Но то, что он увидел внизу, скорее напоминало жемчужину, переливающуюся всеми цветами радуги. Это была жемчужина-гигант; жемчуг всей земли, слитый воедино, не составил бы ее величины, а окраска ее не походила ни на цвет жемчуга, ни на что-либо другое. Увидев неповторимый цвет Красного Божества, Бэссет сразу понял, что перед ним именно оно. Это был идеальной формы шар около двухсот футов в диаметре, его верхняя часть на сто футов выступала из котлована. Казалось, что поверхность шара покрыта каким-то лаком. Изумительная полировка могла быть сделана и человеком, но, разумеется, не руками дикарей.

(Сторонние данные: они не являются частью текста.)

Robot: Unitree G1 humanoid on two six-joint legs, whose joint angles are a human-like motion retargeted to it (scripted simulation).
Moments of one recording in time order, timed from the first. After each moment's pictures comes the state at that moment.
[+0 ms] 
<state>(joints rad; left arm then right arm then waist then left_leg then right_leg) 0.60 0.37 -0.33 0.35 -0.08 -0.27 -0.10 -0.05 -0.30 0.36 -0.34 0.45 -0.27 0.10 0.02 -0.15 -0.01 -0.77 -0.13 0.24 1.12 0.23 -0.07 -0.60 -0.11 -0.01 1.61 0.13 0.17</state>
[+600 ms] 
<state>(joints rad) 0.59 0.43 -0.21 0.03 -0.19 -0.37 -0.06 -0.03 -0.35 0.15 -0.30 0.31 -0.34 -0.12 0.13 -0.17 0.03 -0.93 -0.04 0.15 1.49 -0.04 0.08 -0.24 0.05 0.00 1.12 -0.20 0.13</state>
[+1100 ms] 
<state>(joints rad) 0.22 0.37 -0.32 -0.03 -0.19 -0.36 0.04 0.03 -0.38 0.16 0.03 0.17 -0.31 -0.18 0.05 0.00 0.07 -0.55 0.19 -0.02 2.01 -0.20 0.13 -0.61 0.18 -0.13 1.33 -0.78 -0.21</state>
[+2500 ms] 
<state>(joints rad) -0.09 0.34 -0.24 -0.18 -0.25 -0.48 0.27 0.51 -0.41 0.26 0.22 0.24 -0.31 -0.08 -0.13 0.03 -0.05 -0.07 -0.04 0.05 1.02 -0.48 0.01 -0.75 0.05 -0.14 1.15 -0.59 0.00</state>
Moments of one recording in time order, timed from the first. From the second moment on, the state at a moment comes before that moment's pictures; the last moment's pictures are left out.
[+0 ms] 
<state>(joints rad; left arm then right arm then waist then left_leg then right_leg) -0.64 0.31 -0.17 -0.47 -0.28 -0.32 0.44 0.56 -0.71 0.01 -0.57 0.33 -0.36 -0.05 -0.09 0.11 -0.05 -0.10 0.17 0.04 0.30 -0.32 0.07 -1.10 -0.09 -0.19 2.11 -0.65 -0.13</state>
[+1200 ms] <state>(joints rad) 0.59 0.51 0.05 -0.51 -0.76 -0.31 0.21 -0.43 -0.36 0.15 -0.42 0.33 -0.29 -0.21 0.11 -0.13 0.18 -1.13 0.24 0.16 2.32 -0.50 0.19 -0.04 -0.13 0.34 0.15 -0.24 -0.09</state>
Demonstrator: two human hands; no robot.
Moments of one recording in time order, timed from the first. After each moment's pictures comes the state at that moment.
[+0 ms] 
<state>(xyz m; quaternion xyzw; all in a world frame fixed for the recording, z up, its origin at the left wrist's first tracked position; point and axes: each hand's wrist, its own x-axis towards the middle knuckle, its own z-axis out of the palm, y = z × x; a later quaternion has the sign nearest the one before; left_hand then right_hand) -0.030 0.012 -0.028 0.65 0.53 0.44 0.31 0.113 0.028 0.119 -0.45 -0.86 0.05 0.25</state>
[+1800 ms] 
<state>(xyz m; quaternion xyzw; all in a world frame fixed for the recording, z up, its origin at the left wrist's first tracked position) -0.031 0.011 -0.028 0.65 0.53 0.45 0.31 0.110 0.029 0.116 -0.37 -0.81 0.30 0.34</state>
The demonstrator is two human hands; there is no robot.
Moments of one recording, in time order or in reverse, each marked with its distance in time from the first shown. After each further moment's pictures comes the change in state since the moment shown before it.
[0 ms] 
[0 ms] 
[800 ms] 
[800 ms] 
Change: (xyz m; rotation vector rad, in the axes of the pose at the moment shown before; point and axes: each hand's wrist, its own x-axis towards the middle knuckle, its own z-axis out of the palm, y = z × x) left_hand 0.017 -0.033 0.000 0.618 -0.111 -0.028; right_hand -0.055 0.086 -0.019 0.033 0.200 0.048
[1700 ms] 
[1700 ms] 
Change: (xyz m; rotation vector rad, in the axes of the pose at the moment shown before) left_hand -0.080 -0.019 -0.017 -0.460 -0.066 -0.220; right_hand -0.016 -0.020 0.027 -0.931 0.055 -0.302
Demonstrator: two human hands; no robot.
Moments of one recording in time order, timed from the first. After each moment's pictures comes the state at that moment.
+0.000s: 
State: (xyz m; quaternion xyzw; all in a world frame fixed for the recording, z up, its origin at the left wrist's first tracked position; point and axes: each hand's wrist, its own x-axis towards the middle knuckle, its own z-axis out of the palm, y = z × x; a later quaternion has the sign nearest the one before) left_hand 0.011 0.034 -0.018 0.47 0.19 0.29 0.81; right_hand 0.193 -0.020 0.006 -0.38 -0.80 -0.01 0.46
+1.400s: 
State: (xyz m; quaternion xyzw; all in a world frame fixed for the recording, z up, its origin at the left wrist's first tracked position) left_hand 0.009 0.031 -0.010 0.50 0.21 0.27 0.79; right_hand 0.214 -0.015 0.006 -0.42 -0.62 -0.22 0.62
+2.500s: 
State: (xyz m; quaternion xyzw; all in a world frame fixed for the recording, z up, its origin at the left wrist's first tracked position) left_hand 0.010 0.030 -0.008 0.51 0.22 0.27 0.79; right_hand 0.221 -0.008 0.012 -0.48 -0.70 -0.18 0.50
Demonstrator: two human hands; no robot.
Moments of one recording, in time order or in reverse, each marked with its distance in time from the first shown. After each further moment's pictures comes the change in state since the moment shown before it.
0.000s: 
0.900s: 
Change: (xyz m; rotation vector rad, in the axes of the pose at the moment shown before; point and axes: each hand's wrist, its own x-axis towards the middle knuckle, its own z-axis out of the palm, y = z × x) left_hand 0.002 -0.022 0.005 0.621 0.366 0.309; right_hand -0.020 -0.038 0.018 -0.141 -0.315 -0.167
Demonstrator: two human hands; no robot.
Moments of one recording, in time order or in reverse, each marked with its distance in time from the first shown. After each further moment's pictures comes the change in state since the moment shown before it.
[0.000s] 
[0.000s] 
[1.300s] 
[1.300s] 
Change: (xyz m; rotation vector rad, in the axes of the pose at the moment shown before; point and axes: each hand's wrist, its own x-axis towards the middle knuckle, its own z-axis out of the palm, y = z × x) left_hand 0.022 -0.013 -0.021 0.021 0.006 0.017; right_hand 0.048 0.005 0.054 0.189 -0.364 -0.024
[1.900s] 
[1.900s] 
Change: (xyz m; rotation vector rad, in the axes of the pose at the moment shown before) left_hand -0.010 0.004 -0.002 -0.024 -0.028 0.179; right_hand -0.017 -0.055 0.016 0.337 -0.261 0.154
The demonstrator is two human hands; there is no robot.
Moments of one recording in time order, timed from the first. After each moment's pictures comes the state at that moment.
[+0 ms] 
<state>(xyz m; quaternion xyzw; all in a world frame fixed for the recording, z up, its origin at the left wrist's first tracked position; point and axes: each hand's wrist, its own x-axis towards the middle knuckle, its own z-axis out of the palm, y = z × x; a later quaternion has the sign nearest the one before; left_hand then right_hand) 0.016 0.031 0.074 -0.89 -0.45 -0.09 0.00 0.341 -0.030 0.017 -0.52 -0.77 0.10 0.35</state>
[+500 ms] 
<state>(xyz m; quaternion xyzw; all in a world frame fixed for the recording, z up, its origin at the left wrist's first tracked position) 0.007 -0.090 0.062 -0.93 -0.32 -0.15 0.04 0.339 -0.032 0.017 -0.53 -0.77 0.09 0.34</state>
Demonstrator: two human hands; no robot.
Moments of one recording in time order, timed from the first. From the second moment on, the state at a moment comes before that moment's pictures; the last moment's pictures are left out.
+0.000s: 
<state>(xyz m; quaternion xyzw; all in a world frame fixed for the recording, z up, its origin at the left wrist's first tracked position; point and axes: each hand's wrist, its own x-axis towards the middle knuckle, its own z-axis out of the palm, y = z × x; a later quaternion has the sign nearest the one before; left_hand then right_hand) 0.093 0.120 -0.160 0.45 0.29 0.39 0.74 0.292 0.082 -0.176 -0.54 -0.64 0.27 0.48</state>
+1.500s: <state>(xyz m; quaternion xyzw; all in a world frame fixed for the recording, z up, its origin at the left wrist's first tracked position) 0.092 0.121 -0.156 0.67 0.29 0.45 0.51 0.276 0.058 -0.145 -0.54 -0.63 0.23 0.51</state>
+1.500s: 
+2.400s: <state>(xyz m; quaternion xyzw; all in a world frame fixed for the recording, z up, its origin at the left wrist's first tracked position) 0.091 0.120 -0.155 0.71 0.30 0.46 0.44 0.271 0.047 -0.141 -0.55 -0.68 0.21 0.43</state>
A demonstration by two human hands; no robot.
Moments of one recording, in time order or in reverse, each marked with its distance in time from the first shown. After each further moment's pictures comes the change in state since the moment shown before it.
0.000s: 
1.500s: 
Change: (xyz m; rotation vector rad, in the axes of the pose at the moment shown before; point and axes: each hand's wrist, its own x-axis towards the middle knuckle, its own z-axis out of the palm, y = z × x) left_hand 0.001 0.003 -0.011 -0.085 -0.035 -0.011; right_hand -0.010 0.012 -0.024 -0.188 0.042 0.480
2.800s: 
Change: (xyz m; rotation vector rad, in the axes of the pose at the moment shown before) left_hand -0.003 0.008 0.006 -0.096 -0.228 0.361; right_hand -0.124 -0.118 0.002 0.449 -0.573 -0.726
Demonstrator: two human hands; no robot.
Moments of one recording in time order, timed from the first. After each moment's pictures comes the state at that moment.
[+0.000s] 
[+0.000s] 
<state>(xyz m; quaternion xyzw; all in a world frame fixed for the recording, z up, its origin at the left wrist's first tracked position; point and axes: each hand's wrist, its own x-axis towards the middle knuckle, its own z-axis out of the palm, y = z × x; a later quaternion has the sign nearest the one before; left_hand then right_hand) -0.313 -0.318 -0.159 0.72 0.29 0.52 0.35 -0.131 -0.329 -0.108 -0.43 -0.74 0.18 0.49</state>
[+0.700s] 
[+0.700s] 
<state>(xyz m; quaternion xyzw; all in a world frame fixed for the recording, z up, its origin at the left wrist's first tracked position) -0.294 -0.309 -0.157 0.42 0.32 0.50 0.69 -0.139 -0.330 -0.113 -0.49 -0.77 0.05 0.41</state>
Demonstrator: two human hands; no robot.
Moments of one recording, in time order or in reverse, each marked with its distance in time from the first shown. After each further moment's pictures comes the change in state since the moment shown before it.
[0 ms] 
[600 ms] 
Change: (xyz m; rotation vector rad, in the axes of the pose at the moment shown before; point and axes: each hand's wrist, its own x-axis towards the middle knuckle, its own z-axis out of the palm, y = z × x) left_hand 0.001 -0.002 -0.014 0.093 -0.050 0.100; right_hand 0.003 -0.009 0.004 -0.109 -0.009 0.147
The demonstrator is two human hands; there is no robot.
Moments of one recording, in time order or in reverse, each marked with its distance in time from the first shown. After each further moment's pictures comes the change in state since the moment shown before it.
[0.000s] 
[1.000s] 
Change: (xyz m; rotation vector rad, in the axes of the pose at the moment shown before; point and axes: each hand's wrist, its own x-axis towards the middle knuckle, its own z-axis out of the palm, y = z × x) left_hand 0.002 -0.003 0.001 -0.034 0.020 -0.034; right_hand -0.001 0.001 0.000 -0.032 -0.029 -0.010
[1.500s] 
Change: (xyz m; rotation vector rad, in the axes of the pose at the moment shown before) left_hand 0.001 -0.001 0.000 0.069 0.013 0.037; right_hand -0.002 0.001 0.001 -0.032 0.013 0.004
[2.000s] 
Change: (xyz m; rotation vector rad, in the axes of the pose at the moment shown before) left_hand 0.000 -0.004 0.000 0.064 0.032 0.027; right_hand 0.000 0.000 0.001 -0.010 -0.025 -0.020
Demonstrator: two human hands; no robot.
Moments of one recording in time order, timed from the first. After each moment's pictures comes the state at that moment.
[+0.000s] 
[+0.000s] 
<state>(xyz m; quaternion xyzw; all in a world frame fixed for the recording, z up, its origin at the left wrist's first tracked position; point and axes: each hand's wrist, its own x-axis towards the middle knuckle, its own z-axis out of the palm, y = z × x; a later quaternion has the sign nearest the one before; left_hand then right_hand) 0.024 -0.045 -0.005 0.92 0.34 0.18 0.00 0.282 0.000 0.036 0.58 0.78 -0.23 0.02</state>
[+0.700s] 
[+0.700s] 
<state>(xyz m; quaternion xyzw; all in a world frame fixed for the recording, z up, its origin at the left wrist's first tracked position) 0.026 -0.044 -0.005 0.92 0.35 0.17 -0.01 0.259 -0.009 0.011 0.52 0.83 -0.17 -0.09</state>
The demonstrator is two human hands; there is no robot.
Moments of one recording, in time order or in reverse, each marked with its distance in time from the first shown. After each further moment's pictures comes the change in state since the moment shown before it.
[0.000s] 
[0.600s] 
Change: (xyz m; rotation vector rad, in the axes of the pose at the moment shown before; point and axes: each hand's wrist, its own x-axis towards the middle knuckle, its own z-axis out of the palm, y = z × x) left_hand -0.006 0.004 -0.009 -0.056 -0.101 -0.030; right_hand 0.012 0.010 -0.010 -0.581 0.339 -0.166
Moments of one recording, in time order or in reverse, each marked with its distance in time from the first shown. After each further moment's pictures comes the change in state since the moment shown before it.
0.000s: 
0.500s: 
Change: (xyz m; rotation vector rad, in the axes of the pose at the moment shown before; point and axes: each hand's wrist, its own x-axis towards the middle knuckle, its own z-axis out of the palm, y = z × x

Лак был красивейшего ярко-вишневого оттенка, казалось, что один слой наложен на другой. Шар сверкал на солнце и переливался многоцветным сиянием.
Тщетно Балатта умоляла Бэссета не спускаться вниз. Она валялась в грязи, прося его остаться, но когда он все же начал спускаться по тропинке, петлявшей по стенам гигантского оврага, Балатта поплелась за ним, съежившись и хныкая. Красный шар извлекли из земли как большую ценность, — это не вызывало сомнений. Дикарей, живших в двенадцати окрестных деревнях, было слишком мало, их орудия отличались крайней примитивностью, поэтому Бэссет решил, что только благодаря труду множества поколений мог быть вырыт этот гигантский котлован.
Дно обширной ямы было усеяно высохшими скелетами, среди которых валялись также деревянные и каменные изображения идолов, изувеченные и разбитые. Некоторые из них были вырезаны из крепких древесных стволов сорока — пятидесяти футов в длину и украшены непристойными тотемическими рисунками. Он отметил отсутствие изображений акулы и черепахи, которые так часто повторялись на предметах культа туземцев, живших на побережье. Его поразило постоянно повторяющееся изображение шлема. Что могли знать о шлемах эти дикари из дебрей Гвадалканара? Быть может, воины Менданы носили шлемы и проникли сюда несколько веков назад? А если нет, то откуда пришло к ним это изображение?
Пробираясь по кучам искалеченных божков и костей в сопровождении плачущей Балатты, Бэссет подошел вплотную к Красному Божеству и слегка дотронулся до него кончиками пальцев. Нет, то не мог быть лак. Лакированная поверхность была бы гладкой, а эту избороздили морщины и выбоины, всюду виднелись следы плавки. Шар мог быть только металлическим, но Бэссет знал, что на земле нет ни одного металла или сплава, напоминающего этот. Его цвет был естественным и, по-видимому, принадлежал самому металлу.
Бэссет тихо провел пальцами по поверхности шара, и вдруг гигантская сфера вздрогнула, ожила и запела.